Apply loRA to a given layer
"""
features_in, features_out = layer.weight.shape
return ParametrizationWithLoRA(
features_in, features_out, rank=rank, alpha=alpha, device=device
)
def apply_lora(model, device):
parametrize.register_parametrization(model.fc1, "weight", apply_parameterization_lora(model.fc1, device))
parametrize.register_parametrization(model.fc2, "weight", apply_parameterization_lora(model.fc2, device))
parametrize.register_parametrization(model.fc3, "weight", apply_parameterization_lora(model.fc3, device))
To incorporate LoRA weights into the original model, we can leverage PyTorch’s parameterization mechanism. The key idea is to augment each linear layer by updating its weights using LoRA’s low-rank matrices: lora_weights_A
and lora_weights_B
.
As a result, the model’s parameters now consist of two components: the original weights and the additional parameters introduced by LoRA:
fc1: fc1.parametrizations.weight.original
fc1: fc1.parametrizations.weight.0.lora_weights_A
fc1: fc1.parametrizations.weight.0.lora_weights_B
In this setup, we set the LoRA rank to 4
, which results in lora_weights_A
having shape [4, N]
and lora_weights_B
having shape [M, 4]
.
Before training the LoRA, let’s examine the additional parameters introduced by LoRA:
Number of parameters in the original model: 20,998,154
Parameters added by LoRA: 15,370
Parameters increment: 0.073%
The LoRA only adds 0.073% parameters to our model.
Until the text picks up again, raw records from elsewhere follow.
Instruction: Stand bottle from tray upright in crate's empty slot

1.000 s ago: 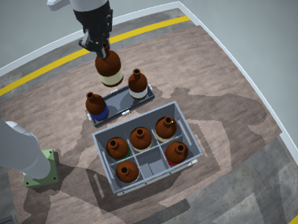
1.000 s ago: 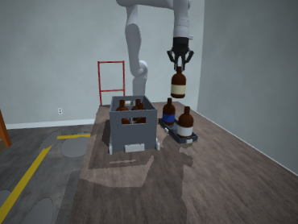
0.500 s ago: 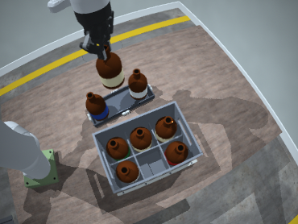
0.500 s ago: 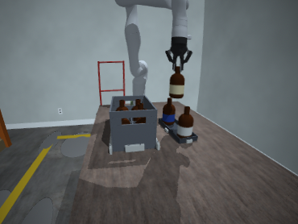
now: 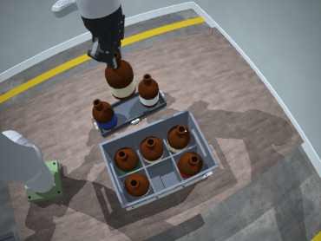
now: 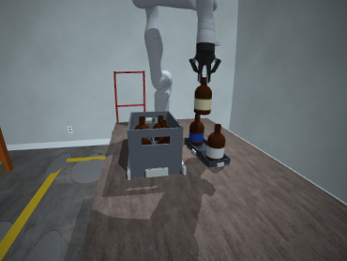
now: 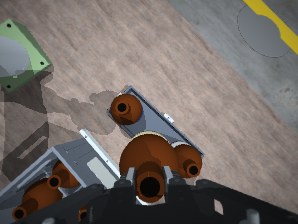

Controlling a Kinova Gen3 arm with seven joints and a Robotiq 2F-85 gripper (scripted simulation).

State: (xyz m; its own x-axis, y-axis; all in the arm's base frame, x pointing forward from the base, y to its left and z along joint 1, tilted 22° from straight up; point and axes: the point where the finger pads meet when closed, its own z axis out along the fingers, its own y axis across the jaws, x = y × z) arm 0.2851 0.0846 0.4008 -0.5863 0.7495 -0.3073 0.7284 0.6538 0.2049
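Right now the cream-label bottle is 70 mm below my hand. Round my hand: tray 30 mm to the left, 320 mm below; then blue-label bottle 90 mm behind, 30 mm to the left, 250 mm below; then white-label bottle 90 mm ahead, 20 mm to the left, 250 mm below.
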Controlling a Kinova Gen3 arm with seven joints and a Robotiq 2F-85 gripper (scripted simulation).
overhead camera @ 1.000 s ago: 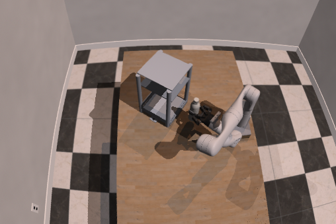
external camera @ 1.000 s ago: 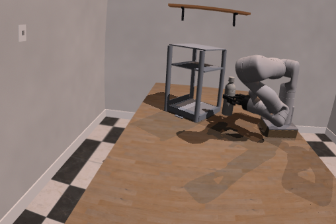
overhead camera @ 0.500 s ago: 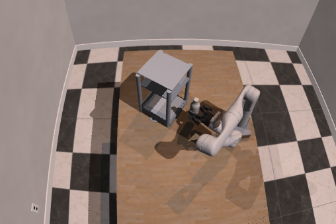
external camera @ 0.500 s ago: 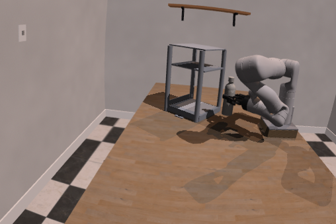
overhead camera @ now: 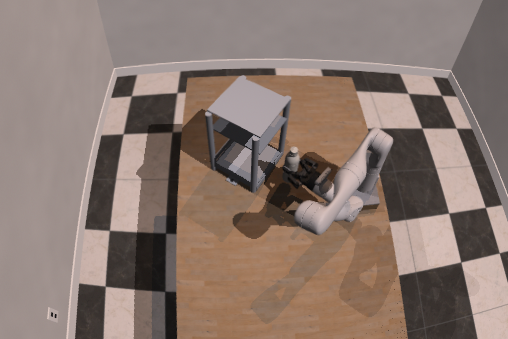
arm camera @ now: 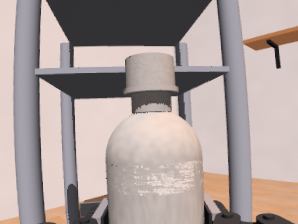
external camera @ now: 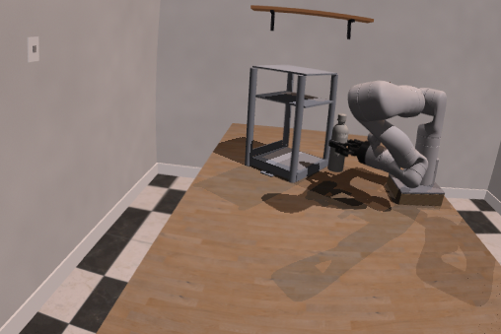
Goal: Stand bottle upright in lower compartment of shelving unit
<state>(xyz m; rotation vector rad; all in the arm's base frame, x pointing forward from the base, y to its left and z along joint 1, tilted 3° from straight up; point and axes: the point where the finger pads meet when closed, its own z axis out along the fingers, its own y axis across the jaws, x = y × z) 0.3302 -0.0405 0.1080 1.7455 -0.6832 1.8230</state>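
The shelving unit is 170 mm ahead of my hand, 110 mm to the right of it and 40 mm above it. From my hand the other things lie so: white bottle: 30 mm above.
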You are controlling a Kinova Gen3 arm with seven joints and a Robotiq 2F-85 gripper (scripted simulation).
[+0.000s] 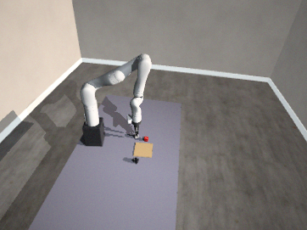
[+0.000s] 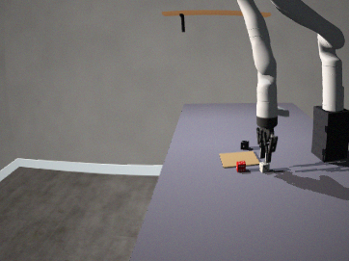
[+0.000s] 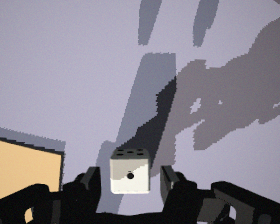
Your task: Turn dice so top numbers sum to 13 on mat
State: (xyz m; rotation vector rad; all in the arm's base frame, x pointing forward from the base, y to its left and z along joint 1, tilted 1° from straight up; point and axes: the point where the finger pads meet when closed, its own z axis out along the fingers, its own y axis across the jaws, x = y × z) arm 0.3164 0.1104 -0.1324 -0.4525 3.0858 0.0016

To re-train the model with LoRA, we need to freeze all the model’s original parameters:
for name, param in model.named_parameters():
if 'lora' not in name:
param.requires_grad = False
The training process for LoRA follows the same procedure as the original model. Let’s train it for 2 epochs and observe its performance. We’ll evaluate the results using the same set of 8 test images:
Ground truth labels: cat ship ship airplane frog frog automobile frog
Predicted: cat ship ship ship deer frog dog deer
The model correctly classifies 4 out of 8 images. When evaluated on the full test set, it achieves 42% accuracy(previously 32%), indicating that the parameters have learned meaningful representations.
LoRA in Stable Diffusion
To train LoRA for Stable Diffusion models, we can leverage the LoRAConfig
features from HuggingFace’s PEFT library:
unet_lora_config = LoraConfig(
r = lora_rank,
lora_alpha = lora_alpha,
init_lora_weights = "gaussian",
target_modules = ["to_k", "to_q", "to_v", "to_out.0"]
)
unet.add_adapter(unet_lora_config)
The core idea is to update the attention weights within the Transformer blocks to better guide noise prediction in the U-Net.
To utilize LoRA, we can leverage the load_lora_weights
function from the StableDiffusionPipeline
class.
pipe.load_lora_weights(
pretrained_model_name_or_path_or_dict=lora_model_path,
adapter_name="az_lora"
)
pipe.set_adapters(["az_lora"], adapter_weights=[1.0])
In the following example, we use 100 Van Gogh-style images to train a LoRA model. Each image is paired with the same descriptive caption, as shown below:
{"file_name": "001.png", "text": "a painting in vangogh style"}
{"file_name": "002.png", "text": "a painting in vangogh style"}
...
The trained LoRA model takes only 2.3MB compared to the base sd-1.5 model. To test our LoRA, we generate an image using the following prompt:
prompt = "a dog sitting on a beach. a painting in vangogh style"
Note that the prompt has to contain the text used to train our LoRA. Below, we compare the results before and after LoRA fine-tuning:
The first row shows images generated by the original Stable Diffusion 1.5 model. The second row shows results after fine-tuning with our Van Gogh-style LoRA model.